→ **The task**
Only the lines that include "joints" should be copied from the data below.

[Items listed in a dataset]
_____
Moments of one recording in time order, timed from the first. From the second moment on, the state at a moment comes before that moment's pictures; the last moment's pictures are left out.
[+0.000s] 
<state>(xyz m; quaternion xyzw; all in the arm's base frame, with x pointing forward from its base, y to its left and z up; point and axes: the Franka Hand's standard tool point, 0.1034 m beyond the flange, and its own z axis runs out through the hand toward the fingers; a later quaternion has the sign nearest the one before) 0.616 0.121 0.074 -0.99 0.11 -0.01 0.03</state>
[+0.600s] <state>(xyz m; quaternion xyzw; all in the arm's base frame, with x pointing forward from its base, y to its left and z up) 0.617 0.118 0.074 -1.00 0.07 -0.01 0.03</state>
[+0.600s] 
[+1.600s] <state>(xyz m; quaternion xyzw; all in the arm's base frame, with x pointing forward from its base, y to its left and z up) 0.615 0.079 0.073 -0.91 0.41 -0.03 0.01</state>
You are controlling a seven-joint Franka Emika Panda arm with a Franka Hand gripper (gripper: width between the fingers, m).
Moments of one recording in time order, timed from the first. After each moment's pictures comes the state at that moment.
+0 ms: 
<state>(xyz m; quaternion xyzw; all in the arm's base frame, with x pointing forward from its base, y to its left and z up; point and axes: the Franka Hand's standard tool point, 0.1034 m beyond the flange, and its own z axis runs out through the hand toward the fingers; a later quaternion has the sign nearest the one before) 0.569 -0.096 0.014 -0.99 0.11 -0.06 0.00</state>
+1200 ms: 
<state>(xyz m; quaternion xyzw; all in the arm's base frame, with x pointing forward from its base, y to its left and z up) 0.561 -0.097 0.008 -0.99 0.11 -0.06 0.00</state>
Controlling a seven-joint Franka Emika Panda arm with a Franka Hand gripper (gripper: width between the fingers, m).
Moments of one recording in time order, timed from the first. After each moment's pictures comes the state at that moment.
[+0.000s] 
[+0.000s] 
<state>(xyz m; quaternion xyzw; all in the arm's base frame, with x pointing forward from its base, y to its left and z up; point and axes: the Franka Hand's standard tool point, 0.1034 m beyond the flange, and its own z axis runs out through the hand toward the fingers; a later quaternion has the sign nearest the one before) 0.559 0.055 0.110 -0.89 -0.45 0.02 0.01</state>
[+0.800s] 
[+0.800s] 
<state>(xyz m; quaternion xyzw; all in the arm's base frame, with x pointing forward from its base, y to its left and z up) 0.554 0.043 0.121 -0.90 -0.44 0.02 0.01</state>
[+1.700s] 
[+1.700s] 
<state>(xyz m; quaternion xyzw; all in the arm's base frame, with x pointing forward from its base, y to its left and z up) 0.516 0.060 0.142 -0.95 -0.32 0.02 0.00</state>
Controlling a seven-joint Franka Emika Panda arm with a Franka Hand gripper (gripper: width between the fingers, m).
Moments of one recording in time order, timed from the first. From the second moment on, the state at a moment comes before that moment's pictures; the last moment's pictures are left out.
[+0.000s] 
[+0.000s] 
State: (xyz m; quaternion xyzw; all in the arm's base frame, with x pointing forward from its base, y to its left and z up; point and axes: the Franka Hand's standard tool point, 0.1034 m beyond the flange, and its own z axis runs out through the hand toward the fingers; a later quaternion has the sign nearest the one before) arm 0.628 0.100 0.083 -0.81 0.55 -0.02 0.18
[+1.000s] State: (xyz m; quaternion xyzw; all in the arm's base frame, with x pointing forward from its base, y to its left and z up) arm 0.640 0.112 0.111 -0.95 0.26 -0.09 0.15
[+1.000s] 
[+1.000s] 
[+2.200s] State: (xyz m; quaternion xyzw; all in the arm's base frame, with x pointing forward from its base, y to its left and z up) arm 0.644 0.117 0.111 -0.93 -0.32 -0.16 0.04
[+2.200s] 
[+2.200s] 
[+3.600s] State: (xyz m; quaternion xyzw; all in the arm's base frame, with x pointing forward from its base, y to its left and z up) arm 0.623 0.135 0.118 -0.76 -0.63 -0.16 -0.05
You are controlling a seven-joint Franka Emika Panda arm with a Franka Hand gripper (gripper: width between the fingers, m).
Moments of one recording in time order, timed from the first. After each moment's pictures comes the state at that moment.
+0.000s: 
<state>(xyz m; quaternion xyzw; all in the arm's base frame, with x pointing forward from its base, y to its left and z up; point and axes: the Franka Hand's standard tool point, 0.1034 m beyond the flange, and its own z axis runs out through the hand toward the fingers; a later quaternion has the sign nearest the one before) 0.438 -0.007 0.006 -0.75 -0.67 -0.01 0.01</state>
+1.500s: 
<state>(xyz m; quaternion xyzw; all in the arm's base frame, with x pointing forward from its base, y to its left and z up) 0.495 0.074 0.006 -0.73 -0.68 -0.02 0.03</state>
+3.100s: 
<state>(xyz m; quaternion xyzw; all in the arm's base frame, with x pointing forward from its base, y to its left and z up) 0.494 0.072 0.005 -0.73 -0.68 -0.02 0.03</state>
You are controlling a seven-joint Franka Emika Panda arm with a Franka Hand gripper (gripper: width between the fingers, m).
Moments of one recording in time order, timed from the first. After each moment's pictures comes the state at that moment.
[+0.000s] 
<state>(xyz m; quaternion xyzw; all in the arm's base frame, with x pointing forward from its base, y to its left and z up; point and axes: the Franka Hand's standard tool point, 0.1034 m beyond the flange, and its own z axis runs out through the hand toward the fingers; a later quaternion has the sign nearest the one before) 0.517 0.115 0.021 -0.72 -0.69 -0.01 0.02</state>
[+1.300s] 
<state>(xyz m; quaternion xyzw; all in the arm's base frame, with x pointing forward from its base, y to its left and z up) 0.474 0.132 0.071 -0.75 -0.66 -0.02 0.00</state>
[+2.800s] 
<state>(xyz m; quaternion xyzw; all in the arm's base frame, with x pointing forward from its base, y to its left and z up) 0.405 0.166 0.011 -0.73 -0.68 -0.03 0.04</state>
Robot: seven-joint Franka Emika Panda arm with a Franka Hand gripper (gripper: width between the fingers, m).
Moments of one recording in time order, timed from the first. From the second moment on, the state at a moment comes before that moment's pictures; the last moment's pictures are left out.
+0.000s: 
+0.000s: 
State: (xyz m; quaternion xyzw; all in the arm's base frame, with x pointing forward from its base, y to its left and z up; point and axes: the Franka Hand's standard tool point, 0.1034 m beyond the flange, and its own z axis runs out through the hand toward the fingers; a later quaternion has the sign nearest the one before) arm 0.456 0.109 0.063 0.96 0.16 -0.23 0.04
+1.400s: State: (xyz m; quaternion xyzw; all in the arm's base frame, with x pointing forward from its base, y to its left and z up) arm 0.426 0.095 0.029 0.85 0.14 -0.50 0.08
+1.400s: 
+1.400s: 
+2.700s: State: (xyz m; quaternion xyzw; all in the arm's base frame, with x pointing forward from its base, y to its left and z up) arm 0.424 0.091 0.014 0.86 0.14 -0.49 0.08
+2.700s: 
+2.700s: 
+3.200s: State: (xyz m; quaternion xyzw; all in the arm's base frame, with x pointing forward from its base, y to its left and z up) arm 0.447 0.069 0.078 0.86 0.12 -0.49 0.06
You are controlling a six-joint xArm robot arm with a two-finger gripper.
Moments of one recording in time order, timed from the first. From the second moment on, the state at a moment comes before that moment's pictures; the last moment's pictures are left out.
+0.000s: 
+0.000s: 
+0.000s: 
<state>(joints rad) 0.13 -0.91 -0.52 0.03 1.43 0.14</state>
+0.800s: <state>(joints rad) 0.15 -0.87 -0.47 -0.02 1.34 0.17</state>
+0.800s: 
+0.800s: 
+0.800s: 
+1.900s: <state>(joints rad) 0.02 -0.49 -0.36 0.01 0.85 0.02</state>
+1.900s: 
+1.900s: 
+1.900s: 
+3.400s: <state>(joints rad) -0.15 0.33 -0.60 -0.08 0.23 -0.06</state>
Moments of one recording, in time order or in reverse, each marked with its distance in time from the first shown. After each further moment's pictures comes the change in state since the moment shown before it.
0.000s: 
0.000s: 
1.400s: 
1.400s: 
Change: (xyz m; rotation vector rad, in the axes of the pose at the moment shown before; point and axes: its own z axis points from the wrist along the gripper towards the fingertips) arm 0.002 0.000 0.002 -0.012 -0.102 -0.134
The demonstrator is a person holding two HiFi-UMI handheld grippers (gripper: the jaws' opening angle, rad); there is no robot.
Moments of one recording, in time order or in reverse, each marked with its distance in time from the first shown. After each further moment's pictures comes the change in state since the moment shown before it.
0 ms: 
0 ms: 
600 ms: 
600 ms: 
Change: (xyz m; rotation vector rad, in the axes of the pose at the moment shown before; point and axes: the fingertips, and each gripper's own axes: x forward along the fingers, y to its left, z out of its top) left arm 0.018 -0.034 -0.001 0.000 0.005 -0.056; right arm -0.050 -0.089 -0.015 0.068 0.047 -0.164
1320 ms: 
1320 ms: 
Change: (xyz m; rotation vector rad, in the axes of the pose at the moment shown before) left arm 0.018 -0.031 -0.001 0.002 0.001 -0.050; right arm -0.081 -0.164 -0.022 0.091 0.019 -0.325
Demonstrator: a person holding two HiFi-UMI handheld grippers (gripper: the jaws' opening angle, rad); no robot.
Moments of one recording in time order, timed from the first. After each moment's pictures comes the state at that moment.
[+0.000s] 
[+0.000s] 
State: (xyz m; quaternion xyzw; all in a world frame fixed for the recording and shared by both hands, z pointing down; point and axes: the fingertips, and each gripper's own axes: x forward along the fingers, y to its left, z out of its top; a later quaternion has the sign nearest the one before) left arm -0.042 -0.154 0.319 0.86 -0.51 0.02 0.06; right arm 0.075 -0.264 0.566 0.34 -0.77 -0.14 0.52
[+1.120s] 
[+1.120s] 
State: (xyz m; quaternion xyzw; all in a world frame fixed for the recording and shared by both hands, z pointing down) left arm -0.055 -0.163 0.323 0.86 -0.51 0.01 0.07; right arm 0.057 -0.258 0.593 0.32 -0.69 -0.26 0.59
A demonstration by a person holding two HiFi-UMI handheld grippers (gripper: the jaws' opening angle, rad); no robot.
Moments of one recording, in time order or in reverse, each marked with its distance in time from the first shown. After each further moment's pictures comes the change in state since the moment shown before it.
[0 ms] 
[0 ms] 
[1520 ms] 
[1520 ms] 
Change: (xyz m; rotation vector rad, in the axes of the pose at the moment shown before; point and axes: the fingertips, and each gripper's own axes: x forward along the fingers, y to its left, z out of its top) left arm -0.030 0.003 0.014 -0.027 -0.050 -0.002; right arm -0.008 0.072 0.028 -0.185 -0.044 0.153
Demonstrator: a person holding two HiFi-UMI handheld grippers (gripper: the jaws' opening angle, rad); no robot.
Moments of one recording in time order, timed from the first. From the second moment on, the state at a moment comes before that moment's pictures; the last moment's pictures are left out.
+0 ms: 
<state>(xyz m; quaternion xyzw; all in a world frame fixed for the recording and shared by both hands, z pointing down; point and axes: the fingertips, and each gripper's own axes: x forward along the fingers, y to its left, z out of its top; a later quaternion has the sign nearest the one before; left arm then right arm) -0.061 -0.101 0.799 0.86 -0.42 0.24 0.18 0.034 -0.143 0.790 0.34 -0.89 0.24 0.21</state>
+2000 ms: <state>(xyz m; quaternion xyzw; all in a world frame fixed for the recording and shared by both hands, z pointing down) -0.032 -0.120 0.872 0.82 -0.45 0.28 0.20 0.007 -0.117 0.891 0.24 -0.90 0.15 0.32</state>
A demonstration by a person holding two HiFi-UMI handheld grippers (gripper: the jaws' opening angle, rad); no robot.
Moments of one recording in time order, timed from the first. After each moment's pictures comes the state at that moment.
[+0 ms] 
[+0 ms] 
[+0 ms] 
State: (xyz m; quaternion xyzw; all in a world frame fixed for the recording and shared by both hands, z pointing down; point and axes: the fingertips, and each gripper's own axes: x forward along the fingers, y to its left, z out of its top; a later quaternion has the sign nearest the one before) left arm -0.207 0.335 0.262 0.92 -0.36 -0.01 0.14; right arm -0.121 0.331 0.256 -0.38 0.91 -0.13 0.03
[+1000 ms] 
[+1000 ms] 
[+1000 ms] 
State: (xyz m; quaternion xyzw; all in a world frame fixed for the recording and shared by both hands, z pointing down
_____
→ **Output of the exercise**
<state>(joints rad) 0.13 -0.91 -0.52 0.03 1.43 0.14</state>
+0.800s: <state>(joints rad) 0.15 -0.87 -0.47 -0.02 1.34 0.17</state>
+1.900s: <state>(joints rad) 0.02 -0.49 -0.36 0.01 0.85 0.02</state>
+3.400s: <state>(joints rad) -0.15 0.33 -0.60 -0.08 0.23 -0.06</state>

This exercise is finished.